Research Abstracts - 2007

Introduction

AIDS is one of the major killers in the modern world, but despite the many treatments that have been developed, the HIV virus continues to spread. One of the main problems in designing drugs to combat HIV is the potential for the virus to develop resistance via mutation. This is a problem that affects drugs targeted at many organisms and is likely to become more of a problem with increased use of drugs to target viral and bacterial infection.

We have developed a strategy to help prevent this type of resistance by designing the drug molecule to mimic the exact shape of the substrates of the protein targets. The idea being that any mutations that affect drug binding will also affect substrate binding and thus have a deleterious effect on the organism. This is termed the substrate envelope hypothesis.

Methods

The first step in our drug design scheme is the generation of the substrate envelope, which is created by taking a mould of the target’s active site from a crystal structure of the target bound to the substrate. This envelope acts as a barrier, and any designs which pierce this barrier are removed, as they could potentially be knocked out by viral mutants without affecting substrate binding (See Figure 1 ).

Figure 1 A candidate design which almost fits within the substrate envelope

To aid in the synthesis of our designs and reduce the computational load, a fixed scaffold is used as a basis for inhibitor design. These scaffolds are based off of known, successful drugs and are either flexibly or rigidly docked within the envelope. They contain a number of variable sites upon which different functional groups can be grown, and by searching this functional group space, we are able to design inhibitors with a high predicted free energy of binding. However, the large number of scaffold positions combined with a large number of choices at each position and the necessity to search many conformations make this a complex problem. We use a combination of dead end elimination [1] and the A* algorithm [2] to analyze the many possibilities. This allows us to search a large portion of the space in a reasonable amount of time.

Model Systems

All of our work thus far has been focused on designing inhibitors to HIV-1 protease, as it is a widely studied system and is considered to be one of the most effective targets to slow the spread of HIV. We use the backbone structures of three of the most potent HIV inhibitors, Amprenavir, Lopinavir, and Atazanavir (See Figure 2) as our drug scaffolds.

A variety of commercially available compounds are used at the R1, R2 and R3 positions to design inhibitors with a high predicted free energy of binding. 

Current Progress

A set of compounds based on the core of Amprenaivir have been designed, synthesised and tested against a panel of four HIV-1 Protease mutants that represent the most commonly occurring mutations. Results are promising. The tightest binding compound has an affinity of 14pM by isothermal titration calorimetry and, from the set of compounds that have been tested against the mutant panel, the best lose less than tenfold affinity.

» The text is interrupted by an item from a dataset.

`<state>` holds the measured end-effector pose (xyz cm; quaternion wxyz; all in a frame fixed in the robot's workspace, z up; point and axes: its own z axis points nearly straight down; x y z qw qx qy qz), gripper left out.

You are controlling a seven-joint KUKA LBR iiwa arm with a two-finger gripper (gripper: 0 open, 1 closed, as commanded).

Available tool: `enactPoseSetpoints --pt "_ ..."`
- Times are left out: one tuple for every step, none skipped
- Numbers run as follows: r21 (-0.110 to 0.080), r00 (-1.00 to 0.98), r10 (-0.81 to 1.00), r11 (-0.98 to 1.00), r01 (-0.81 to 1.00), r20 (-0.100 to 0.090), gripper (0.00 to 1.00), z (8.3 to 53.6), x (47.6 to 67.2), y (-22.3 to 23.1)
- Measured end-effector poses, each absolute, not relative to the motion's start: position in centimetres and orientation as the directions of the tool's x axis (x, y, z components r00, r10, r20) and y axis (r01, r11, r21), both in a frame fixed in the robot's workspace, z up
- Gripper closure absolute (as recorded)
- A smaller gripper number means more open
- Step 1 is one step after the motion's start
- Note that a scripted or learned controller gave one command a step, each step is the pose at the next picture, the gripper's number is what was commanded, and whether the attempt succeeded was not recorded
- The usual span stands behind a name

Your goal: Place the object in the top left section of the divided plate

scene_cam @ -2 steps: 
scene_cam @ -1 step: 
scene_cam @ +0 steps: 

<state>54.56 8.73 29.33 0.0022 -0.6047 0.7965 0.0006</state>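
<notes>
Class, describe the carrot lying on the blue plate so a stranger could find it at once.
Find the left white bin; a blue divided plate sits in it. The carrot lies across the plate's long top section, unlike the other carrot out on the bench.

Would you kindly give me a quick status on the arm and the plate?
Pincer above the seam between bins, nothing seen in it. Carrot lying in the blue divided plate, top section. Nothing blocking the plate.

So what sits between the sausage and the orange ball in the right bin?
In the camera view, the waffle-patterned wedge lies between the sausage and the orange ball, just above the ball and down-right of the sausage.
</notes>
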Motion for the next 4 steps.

We have also designed a series of compounds  from the Lopinavir core. There are two sets of compounds. Half fit within the substrate envelope and half are larger and predicted to bind more tightly but do not fit within the substrate envelope. Examples of both of these sets of compounds can be seen in Figure 2. All these compounds are being tested for affinity and against the panel of mutants.

We have also been working with medicinal chemists in an attempt to optimise some highly promising compounds based on the amprenavir scaffold. The marriage of experiment and theory will hopefully yield some highly promising inhibitors.

Future Plans

We hope to prove the concept of the substrate envelope hypothesis by designing and making molecules that mimic the shape of the peptide substrate of HIV protease and have good activity against a variety of mutant proteases. We can then establish a simple and effective methodology for to avoiding the problems associated with drug resistance in the future. This could greatly aid future efforts in drug discovery.

Acknowledgements

The Amprenavir predictions and much of the coding for this work was done by Michael D. Altman. 

References:

[1] J. Desmet, M. De Maeyer, B. Hazes and I. Lasters. The dead-end elimination theorem and its use in protein side-chain positioning. Nature 356, p539–542, 1992.

[2] A. R. Leach and A. P. Lemon. Exploring the conformational space of protein side chains using dead-end elimination and the A^* algorithm. Proteins 33, p227–239, 1998.